• **WHAT TO PRODUCE**
Which lines of the entries below include "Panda"? List them all.

Records from a collection

----------

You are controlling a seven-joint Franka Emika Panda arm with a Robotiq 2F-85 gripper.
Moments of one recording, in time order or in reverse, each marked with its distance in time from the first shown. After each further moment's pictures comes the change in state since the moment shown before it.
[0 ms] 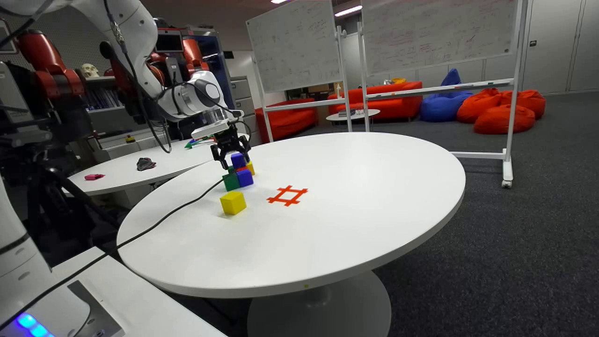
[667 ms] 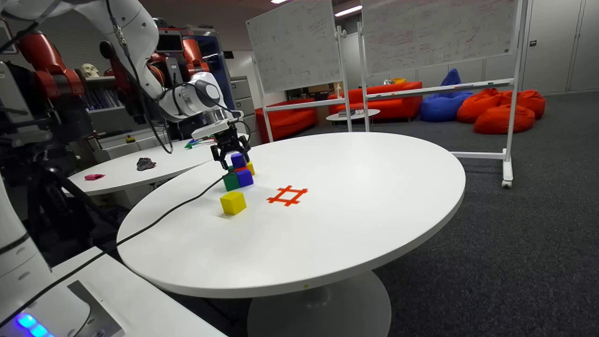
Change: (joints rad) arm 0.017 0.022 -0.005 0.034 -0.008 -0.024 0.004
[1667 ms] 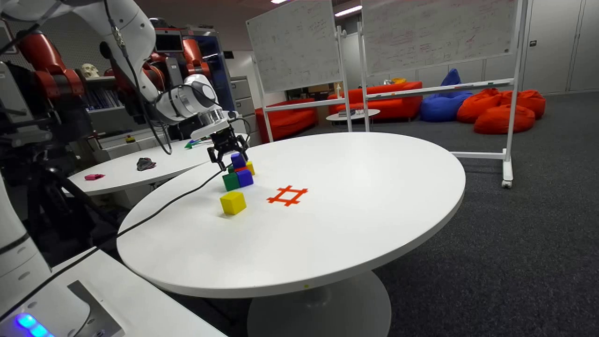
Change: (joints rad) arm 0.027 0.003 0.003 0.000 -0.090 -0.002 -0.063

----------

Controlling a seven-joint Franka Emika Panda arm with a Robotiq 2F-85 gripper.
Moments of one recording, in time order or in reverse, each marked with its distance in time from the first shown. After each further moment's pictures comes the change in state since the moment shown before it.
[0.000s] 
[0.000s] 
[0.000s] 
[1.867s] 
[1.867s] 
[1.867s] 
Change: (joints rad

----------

• **ANSWER TO THIS EXERCISE**
You are controlling a seven-joint Franka Emika Panda arm with a Robotiq 2F-85 gripper.
Controlling a seven-joint Franka Emika Panda arm with a Robotiq 2F-85 gripper.

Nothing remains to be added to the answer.